[ASSIGNMENT]
Repeat the entries in full. Each line must match exactly.

[DATA RECORDS]
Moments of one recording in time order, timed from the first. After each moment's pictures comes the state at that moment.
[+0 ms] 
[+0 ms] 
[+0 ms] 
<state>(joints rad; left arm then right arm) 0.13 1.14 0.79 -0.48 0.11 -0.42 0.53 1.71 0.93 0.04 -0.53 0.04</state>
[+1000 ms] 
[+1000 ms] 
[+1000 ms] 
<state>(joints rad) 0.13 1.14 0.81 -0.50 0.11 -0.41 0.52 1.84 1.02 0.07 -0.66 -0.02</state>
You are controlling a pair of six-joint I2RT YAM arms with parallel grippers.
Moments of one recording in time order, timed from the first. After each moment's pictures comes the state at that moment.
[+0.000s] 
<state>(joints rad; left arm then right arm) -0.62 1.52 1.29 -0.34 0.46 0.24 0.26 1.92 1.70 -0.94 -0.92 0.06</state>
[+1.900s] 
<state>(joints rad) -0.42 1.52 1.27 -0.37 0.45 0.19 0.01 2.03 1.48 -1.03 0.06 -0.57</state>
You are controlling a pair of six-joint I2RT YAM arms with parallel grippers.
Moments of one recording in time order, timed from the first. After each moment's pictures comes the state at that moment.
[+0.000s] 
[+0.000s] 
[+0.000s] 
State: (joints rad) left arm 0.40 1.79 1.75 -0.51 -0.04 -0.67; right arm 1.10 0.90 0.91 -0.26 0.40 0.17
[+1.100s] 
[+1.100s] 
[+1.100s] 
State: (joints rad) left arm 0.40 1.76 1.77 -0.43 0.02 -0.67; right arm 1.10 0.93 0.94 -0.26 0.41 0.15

[WRITTEN SOLUTION]
Moments of one recording in time order, timed from the first. After each moment's pictures comes the state at that moment.
[+0 ms] 
[+0 ms] 
[+0 ms] 
<state>(joints rad; left arm then right arm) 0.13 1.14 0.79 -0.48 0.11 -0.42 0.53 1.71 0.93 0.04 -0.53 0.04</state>
[+1000 ms] 
[+1000 ms] 
[+1000 ms] 
<state>(joints rad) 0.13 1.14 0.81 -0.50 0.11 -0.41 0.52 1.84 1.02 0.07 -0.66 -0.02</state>
You are controlling a pair of six-joint I2RT YAM arms with parallel grippers.
Moments of one recording in time order, timed from the first. After each moment's pictures comes the state at that moment.
[+0.000s] 
<state>(joints rad; left arm then right arm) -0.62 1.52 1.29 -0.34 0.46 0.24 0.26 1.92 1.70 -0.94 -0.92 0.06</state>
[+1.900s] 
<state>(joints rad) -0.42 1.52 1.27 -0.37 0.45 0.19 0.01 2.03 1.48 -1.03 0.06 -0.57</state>
You are controlling a pair of six-joint I2RT YAM arms with parallel grippers.
Moments of one recording in time order, timed from the first. After each moment's pictures comes the state at that moment.
[+0.000s] 
[+0.000s] 
[+0.000s] 
State: (joints rad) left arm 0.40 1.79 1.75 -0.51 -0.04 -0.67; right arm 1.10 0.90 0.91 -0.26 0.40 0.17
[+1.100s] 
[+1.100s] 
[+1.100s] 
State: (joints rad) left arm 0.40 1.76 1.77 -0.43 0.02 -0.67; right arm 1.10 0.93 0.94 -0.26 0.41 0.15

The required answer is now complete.